Actions have consequences, and should your shared services partners not deliver what and when they are supposed to, or if they decide to pull out altogether, then: a) there should be appropriate governance, payment mechanisms and heads of terms/contractual arrangements in place to ensure that this is handled in a fair and equitable way for all involved, and b) there should be a roadmap to handling such events.

This should be set out in either your contractual agreement, or where a contract is not appropriate, a suitable shared services relationship charter. It should ideally outline detailed representation of all the rights and responsibilities of the parties and a plan for moving forward should issues occur, but also a clear agreement that is fair and understood by all parties.

#4. Establishment of sovereignty and control

Each organisation or entity involved in a shared services arrangement will have its own priorities. Therefore, a sense of independence must be balanced with shared goals and a hierarchy structure established and agreed for who will be leading in which services.

Fear of a loss of control or sovereignty can lead to a breakdown in the relationship pretty quickly, so it is vital that all efforts are made to a) maintain an open line of communication so issues can be identified early, and b) that clarity of communication is prioritised to minimise the possibility of a misunderstanding escalating out of control.

#5. Cultural alignment

From top down and bottom up it is vital that everyone in the process buys into the collaborative relationship, that they understand its value and are encouraged to pull in the same direction.

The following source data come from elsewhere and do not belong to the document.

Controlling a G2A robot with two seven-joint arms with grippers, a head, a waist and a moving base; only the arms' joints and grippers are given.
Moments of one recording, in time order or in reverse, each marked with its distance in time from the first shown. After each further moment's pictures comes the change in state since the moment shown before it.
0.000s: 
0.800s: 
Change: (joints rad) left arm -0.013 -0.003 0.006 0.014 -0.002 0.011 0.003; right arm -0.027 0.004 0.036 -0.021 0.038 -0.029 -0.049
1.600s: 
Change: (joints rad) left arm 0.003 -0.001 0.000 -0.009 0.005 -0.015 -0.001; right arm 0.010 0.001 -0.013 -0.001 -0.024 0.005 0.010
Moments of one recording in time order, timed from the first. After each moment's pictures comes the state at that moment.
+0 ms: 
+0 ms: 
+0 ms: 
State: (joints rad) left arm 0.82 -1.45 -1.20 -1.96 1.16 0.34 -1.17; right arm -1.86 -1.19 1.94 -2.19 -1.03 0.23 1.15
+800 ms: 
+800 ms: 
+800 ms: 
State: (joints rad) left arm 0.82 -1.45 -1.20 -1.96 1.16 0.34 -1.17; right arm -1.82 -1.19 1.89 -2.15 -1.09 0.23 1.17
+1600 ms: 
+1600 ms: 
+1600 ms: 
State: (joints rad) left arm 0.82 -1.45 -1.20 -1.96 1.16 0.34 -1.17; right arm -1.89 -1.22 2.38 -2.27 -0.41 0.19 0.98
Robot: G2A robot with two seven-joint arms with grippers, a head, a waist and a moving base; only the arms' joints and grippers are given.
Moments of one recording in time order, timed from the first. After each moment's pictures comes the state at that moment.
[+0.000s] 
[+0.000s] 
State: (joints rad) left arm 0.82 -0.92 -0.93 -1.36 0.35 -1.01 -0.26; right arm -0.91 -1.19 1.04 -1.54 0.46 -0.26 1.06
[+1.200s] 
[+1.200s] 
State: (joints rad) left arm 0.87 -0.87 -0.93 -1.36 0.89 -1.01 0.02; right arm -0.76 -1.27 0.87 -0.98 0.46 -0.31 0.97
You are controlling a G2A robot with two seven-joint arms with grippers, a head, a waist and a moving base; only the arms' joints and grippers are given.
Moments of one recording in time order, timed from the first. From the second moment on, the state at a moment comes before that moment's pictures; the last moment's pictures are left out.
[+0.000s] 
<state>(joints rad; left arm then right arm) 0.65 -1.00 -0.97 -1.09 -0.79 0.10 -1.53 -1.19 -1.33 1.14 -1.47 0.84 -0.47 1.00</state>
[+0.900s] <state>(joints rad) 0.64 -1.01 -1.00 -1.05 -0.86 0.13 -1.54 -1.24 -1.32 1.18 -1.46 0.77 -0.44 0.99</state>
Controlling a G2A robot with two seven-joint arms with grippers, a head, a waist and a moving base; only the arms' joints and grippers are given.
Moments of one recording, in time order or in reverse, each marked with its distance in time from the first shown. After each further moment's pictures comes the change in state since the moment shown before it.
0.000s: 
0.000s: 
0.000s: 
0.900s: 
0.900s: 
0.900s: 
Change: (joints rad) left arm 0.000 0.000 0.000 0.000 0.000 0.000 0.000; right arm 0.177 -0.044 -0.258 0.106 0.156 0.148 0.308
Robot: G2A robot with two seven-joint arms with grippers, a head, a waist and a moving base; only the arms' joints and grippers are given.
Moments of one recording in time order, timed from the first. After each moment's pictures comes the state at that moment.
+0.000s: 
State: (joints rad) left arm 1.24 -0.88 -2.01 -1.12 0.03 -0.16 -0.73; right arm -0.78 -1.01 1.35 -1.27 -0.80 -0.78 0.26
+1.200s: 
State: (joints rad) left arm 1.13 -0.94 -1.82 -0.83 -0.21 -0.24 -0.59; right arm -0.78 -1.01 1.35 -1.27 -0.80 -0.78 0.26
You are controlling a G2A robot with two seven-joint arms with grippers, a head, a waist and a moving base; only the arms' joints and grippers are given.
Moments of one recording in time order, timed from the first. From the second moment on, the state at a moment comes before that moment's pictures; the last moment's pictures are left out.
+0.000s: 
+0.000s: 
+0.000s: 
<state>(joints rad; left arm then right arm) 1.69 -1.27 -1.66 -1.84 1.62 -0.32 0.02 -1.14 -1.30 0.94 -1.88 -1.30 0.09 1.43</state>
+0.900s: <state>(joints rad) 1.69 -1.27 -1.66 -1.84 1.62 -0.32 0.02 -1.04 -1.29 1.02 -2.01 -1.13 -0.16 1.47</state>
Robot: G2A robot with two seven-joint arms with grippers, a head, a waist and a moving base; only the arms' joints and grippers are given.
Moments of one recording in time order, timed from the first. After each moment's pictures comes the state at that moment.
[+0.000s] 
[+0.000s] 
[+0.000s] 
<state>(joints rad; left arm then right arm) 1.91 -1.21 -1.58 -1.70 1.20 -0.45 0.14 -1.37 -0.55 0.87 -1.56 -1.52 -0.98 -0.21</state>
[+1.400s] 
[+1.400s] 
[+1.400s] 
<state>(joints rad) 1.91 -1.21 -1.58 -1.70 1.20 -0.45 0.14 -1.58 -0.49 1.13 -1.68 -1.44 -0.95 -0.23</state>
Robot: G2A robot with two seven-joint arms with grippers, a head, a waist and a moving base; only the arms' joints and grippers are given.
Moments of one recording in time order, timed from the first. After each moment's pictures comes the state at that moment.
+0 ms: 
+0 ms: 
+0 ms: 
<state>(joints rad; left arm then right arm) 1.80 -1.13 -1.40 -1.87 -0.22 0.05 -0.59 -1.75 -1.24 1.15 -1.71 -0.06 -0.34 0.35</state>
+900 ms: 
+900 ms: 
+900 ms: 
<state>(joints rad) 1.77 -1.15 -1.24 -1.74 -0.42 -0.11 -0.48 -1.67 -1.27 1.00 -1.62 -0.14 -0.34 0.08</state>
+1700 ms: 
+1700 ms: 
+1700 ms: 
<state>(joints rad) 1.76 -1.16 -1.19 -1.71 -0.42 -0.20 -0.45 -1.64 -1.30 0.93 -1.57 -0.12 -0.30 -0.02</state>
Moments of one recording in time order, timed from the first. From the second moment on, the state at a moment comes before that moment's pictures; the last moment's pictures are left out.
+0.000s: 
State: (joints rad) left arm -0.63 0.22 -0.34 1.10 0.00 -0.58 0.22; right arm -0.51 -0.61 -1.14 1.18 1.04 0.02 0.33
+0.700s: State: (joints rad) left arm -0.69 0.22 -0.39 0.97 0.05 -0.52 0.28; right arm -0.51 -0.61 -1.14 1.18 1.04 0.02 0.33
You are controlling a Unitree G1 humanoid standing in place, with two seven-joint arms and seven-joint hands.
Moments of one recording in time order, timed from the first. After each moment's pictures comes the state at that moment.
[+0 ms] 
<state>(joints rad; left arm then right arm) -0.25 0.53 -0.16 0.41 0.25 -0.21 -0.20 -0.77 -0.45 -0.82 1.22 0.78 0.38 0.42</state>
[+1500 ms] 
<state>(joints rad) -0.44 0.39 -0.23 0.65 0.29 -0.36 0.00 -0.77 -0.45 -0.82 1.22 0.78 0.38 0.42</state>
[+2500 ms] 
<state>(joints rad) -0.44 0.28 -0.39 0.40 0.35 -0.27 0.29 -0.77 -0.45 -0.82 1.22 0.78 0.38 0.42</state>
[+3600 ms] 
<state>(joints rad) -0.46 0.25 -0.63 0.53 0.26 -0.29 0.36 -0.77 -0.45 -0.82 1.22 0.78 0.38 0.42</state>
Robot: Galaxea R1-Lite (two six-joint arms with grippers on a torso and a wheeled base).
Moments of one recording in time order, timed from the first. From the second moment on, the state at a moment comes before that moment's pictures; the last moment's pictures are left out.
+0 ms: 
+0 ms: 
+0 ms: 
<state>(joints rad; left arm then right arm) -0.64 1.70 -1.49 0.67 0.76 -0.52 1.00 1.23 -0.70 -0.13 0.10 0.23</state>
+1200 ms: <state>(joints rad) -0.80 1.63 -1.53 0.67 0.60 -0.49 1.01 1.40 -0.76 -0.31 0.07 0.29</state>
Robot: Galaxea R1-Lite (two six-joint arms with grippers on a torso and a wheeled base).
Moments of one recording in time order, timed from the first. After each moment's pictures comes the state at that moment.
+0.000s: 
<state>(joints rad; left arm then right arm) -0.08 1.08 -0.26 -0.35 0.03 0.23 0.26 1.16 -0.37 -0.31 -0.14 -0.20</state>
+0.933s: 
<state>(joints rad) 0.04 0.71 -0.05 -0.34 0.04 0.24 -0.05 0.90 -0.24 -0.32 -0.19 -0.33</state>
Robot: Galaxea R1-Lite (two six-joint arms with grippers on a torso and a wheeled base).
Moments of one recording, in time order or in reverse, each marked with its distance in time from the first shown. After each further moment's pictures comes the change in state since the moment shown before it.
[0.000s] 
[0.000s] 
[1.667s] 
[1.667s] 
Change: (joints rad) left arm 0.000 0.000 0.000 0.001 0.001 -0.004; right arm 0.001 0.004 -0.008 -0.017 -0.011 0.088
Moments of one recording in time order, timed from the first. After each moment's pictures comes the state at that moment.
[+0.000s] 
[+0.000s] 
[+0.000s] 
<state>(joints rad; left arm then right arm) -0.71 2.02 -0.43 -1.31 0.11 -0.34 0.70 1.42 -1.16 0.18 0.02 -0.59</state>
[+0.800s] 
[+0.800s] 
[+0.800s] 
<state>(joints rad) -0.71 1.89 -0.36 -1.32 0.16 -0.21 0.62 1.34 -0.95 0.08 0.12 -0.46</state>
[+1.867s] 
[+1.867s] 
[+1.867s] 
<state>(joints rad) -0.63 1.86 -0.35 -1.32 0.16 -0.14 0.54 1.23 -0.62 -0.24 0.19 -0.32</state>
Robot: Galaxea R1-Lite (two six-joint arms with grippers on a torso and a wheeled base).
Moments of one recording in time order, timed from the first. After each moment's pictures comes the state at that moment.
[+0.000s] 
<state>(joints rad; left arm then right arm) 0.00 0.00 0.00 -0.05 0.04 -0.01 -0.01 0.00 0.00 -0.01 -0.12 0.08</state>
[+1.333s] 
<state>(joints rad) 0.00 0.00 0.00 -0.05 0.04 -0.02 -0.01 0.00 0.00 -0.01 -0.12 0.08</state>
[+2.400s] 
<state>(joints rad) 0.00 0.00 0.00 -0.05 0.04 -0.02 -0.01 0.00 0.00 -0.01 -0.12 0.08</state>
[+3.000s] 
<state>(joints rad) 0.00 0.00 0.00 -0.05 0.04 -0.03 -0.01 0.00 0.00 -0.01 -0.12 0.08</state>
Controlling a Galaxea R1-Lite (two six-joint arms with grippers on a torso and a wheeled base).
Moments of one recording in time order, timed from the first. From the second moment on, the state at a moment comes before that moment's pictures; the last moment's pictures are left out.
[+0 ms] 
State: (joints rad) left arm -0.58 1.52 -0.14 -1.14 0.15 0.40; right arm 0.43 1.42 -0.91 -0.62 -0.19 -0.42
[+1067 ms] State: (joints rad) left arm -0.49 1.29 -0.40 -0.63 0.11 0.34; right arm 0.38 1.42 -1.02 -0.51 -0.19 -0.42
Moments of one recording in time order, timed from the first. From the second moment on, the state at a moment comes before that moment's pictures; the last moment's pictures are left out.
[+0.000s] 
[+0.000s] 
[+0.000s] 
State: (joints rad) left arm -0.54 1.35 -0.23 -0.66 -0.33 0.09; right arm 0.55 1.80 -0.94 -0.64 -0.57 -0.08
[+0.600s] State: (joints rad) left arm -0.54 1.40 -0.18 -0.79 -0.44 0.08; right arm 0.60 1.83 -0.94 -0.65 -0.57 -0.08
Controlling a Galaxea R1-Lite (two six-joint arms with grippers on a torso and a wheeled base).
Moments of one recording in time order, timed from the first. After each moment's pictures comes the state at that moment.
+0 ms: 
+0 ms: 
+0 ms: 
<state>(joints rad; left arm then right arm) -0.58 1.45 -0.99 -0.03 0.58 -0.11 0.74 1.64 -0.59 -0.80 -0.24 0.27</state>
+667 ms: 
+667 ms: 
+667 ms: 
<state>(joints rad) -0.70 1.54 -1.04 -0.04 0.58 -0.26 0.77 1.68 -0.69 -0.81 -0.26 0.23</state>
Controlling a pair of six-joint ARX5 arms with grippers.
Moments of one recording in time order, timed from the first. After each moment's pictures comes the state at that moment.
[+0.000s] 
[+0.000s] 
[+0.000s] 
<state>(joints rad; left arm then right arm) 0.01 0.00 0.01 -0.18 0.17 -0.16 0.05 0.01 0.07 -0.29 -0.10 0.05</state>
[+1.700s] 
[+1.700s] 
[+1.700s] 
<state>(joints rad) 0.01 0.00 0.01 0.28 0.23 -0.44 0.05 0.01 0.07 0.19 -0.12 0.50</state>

Successful shared services arrangements more often than not start with parties seeking to gain an understanding of one another – the way each works, their strengths and their challenges. To understand this will enable you to better appreciate how to work together and how to quickly identify any misalignment.

Examples of Successful Shared Services

There have been many success stories over the years, but here are a couple we have reported on in the past:

  • Suffolk and Norfolk Council shared incineration service

When Norfolk council was forced to abandon its plans for its own incinerator they turned to Suffolk council which had just completed its own. An agreement was drawn up for Suffolk to take 40,000 tonnes of Norfolk waste a year, saving each council around £1m due to economies of scale and lower landfill taxes.

  • Oxford City Council’s in-sourced shared city services

Oxford Direct Services (ODS) is wholly owned by Oxford City Council and is responsible for street cleaning, building and engineering works, waste collection, vehicle maintenance and facilities management, among other things. The organisation became so efficient that it started to offer its services to other councils and through economies of scale they are able to keep costs down for them and for the services already offered to Oxford City Council.

Conclusion

Working well with others is not always something that comes naturally. There are likely to be competing egos and interests, worries about a loss of control, and issues with trust when it comes to others handling fundamental elements of your services.

Trust can take time to establish, but this may be a luxury you do not have. Then there is the ever-present issue of ‘politics’ that can stand in the way of your efforts. Shared services have a significant amount to offer, but there is a great deal more to manage to ensure that your relationship, and the services that result set out what you want to achieve.

In the wake of Covid-19, though there may be ‘hard miles’ to work through to achieve the true potential of shared services – for both private and public sector organisations, sharing services may well feel a little more manageable than going it alone, and with the sometimes significant benefits that are associated with this strategy, it could be one part of the plan to aid the financial recovery of public sector organisations, private sector corporations and country.